## The data
-------------------------

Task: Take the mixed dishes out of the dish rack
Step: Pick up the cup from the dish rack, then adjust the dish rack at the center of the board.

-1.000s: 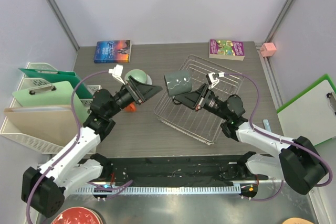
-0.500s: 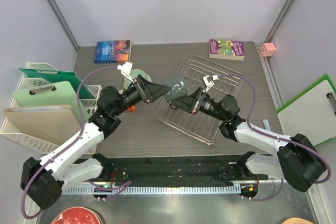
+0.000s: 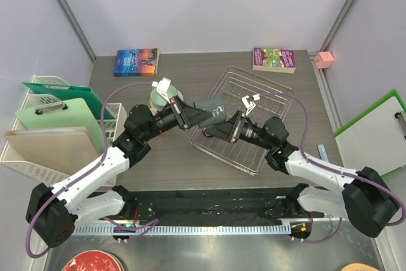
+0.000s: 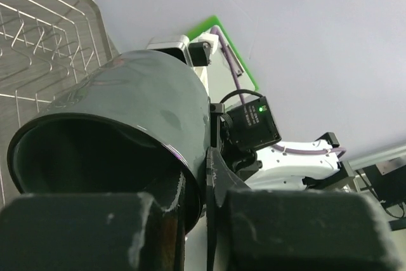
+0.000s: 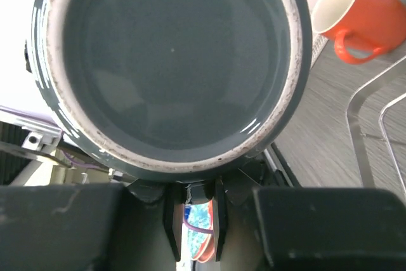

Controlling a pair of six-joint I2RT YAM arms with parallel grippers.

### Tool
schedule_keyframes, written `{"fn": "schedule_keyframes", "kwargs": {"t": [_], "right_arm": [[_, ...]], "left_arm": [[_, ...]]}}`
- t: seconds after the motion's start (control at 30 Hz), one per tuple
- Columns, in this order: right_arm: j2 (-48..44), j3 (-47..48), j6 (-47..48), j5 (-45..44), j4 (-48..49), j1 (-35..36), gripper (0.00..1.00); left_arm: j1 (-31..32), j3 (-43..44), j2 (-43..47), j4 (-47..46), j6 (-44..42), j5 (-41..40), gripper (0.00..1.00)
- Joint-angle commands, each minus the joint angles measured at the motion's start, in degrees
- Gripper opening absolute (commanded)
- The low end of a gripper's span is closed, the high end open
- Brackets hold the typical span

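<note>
The dark grey mug (image 3: 212, 109) hangs in the air over the left edge of the wire dish rack (image 3: 254, 112), between my two grippers. My right gripper (image 3: 221, 129) is shut on its handle from the right; the right wrist view shows the mug's base (image 5: 171, 55) above the fingers (image 5: 195, 220). My left gripper (image 3: 193, 116) grips the mug's rim (image 4: 139, 93) from the left, one finger inside and one outside (image 4: 206, 169). The mint bowl (image 3: 160, 96) sits on the table behind my left wrist. The orange mug (image 5: 355, 17) stands on the table. The rack holds no other dishes that I can see.
A blue book (image 3: 136, 61) and a purple book (image 3: 274, 59) lie at the table's back. White file trays with clipboards (image 3: 44, 131) stand at the left. A green-edged clipboard (image 3: 380, 131) is at the right. A red plate (image 3: 92, 263) is at the bottom left.
My right gripper carried the grey mug left and lower. My left gripper, wide open before, moved right and closed on the mug's rim.
</note>
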State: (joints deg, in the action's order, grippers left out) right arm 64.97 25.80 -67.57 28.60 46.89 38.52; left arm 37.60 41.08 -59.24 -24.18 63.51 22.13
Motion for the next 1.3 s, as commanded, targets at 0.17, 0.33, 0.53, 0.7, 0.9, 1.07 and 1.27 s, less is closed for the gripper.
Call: {"fn": "schedule_keyframes", "kwargs": {"t": [0.17,0.33,0.53,0.7,0.9,1.07,1.27], "right_arm": [[-12.14,9.76,22.02,-25.52,-41.39,1.55,0.78],[-14.43,15.59,29.24,-44.67,-64.63,1.73,0.86],[-14.17,17.96,34.43,-52.29,-73.95,2.61,0.83],[-8.20,21.74,35.75,-64.44,-83.45,3.40,0.83],[-9.77,23.59,35.67,-70.44,-84.25,3.49,0.86],[-10.39,26.57,34.96,-69.90,-85.99,3.49,0.86],[-7.94,29.83,34.79,-77.99,-93.29,3.31,0.89]], "left_arm": [[-0.34,7.42,3.96,19.06,-9.97,-12.36,0.00],[-0.43,13.49,5.80,32.05,-17.95,-19.65,0.00],[-0.34,25.71,4.58,52.27,-25.97,-27.65,0.00],[-0.34,30.55,3.69,63.72,-28.88,-31.97,0.00],[-0.25,30.99,3.61,71.63,-29.58,-32.50,0.00],[1.06,29.68,1.68,76.83,-30.28,-33.56,0.00],[2.91,27.74,1.32,77.98,-30.28,-35.67,0.00]]}}
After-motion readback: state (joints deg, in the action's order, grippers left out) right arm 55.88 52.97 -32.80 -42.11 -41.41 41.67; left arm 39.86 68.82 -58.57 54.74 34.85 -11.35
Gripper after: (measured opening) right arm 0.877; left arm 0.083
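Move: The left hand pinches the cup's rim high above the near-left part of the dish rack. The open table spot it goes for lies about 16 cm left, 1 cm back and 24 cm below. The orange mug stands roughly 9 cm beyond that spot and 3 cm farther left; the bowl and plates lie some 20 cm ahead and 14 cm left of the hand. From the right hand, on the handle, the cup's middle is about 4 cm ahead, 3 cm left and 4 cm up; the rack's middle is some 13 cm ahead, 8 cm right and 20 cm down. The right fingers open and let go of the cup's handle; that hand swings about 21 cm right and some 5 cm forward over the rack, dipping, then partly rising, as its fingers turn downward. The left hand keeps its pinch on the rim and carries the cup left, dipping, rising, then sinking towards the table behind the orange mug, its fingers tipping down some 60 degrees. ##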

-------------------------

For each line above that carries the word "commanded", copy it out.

- Gripper opening absolute (commanded)
Motion for the next 1.3 s, as commanded, targets at 0.17, 0.33, 0.53, 0.7, 0.9, 1.07 and 1.27 s, less is closed for the gripper.

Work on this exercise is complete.